YALAKALIĞIN ZİRVESİ VE ŞARKI SÖZLERİ!


YALAKALIĞIN ZİRVE YAPTIĞI TWİT!

Düzce Belediyesi İnsan Kaynakları Müdürü Burçin Sarıcan, sosyal medya hesabından “İstanbul’un yönetimi referans olarak alınacaksa siyaset tarihinin tartışmasız en büyük lideri  R. Tayyip Erdoğan, ülke yönetimleri referans alınacaksa kainatın lideri yine Erdoğan..” diye paylaşımda bulundu.

CHP Milletvekili Mahmut Tanal da, bu paylaşıma tepki göstererek, “Yalakalığın zirve yaptığı twit” dedi.

Sarıcan’ın paylaşımına sert eleştiriler ve tepkiler de gösterildi.

Çok az da olsa tarih, siyaset ve din tarihini bilen herhangi biri, sıradan bir Müslüman dahi Erdoğan’ı “kainatın lideri” olarak tanımlamaz, tanımlamaya cüret edemez.

Erdoğan’a böyle bir sıfatı yakıştıran da, son İslam peygamberine saygısızlık, hatta hakaret etmiş olur.

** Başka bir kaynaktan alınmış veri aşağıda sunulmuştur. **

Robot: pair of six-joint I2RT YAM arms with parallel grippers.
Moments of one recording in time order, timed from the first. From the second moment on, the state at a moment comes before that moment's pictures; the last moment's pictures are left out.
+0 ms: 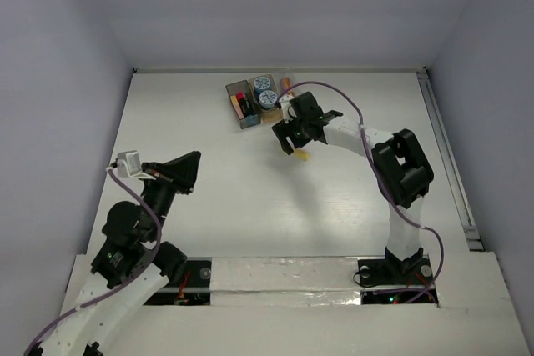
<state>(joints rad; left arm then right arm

Sezen Aksu’nun 5 yıl önce çıkardığı şarkıda, Allah’ın yasağını çiğnedikleri ve şeytana uydukları için cennetten kovulan Adem ve Havva için kullandığı “cahil” sözcüğü bile, “kainatın lideri” ifadesinin yanında çok hafif kalır.

Utanmasa, belki de kainatın efendisi diyecekti..

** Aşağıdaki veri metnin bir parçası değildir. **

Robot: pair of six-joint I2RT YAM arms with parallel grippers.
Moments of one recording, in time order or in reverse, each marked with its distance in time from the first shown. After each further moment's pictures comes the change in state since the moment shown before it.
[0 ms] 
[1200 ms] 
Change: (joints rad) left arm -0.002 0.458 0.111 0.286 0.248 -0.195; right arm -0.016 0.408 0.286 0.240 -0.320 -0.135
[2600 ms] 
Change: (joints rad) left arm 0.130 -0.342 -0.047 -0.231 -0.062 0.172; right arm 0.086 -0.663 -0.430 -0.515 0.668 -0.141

Burçin Sarıcan’ın bu ilk icraatı değil. Sosyal medya hesapları üzerinden muhalefetin aleyhine sürekli siyasi paylaşımlarda bulunduğu, adeta AK Parti’nin militanı gibi hareket ettiği biliniyor.

Belediye gibi kamu kuruluşunda memur sıfatıyla görev yapanların, siyasi  militanlık yapmaları kabul edilemez.

Mensup olduğu siyasi partinin gücüne ya da bağlı bulunduğu belediye başkanına güvenerek hiçbir maaşlı memur, trollük yapamaz.

Maaşını halkın ödediği vergilerden alan, kamu kaynaklarını kullanan biri muhalefete saldıramaz.

Peki nasıl oluyor da Belediye Başkanı Faruk Özlü, altındaki bir memurun siyasi militanlık yapmasına izin veriyor?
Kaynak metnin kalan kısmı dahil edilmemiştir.